Exercise: In this exercise, the data must be written out exactly.

Information shown:
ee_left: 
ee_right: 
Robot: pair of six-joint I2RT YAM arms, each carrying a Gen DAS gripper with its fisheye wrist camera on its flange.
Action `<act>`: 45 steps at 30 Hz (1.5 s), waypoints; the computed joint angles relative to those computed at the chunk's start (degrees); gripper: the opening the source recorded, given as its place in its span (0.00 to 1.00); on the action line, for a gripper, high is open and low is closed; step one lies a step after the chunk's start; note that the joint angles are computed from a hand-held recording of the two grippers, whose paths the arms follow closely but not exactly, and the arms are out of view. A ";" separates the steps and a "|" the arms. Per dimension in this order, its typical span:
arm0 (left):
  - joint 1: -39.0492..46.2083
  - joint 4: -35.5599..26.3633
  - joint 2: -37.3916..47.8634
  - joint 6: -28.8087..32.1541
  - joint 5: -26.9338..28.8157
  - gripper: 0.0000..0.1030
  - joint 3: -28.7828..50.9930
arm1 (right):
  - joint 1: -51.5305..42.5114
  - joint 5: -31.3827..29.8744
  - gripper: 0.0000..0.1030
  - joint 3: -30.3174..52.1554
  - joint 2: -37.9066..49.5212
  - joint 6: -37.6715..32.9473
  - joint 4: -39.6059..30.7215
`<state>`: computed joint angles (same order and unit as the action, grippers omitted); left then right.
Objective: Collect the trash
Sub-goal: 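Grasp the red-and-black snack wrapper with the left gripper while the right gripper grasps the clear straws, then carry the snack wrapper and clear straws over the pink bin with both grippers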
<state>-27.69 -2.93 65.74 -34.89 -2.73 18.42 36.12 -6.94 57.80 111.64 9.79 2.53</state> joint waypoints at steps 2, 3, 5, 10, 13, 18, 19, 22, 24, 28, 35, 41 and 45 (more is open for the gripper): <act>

Answer for this exercise:
ee_left: 
ee_right: 
Robot: pair of six-joint I2RT YAM arms, each carrying a Gen DAS gripper with its fisheye wrist camera on its flange.
Action `<act>`: 45 steps at 30 Hz (1.5 s), waypoints; the computed joint angles relative to those computed at the chunk's start (degrees); gripper: the opening the source recorded, given as its place in its span (0.00 to 1.00); on the action line, for a gripper, high is open and low is closed; step one lies a step after the chunk's start; note that the joint angles are computed from a hand-held recording of the two grippers, whose paths the arms follow closely but not exactly, and the arms are out of view. A ";" separates the steps and a "|" the arms. Per dimension in this order, its typical span:
arm0 (left):
  - joint 1: -39.0492..46.2083
  - joint 4: -35.5599..26.3633
  - joint 2: -37.3916..47.8634
  - joint 6: -28.8087..32.1541
  - joint 5: -26.9338..28.8157
  - gripper: 0.0000..0.1030
  - joint 3: -28.7828..50.9930
arm1 (right):
  - joint 1: -51.5305..42.5114
  - joint 5: -31.3827..29.8744
  - gripper: 0.0000..0.1030
  - joint 3: -30.3174..52.1554
  - joint 2: -37.9066..49.5212
  - joint 6: -37.6715..32.9473
  - joint 4: -39.6059..30.7215
`<state>`: computed joint angles (same order and unit as the action, grippers omitted); left then right.
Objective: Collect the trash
Sub-goal: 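Grasp the red-and-black snack wrapper with the left gripper while the right gripper grasps the clear straws, then carry the snack wrapper and clear straws over the pink bin with both grippers
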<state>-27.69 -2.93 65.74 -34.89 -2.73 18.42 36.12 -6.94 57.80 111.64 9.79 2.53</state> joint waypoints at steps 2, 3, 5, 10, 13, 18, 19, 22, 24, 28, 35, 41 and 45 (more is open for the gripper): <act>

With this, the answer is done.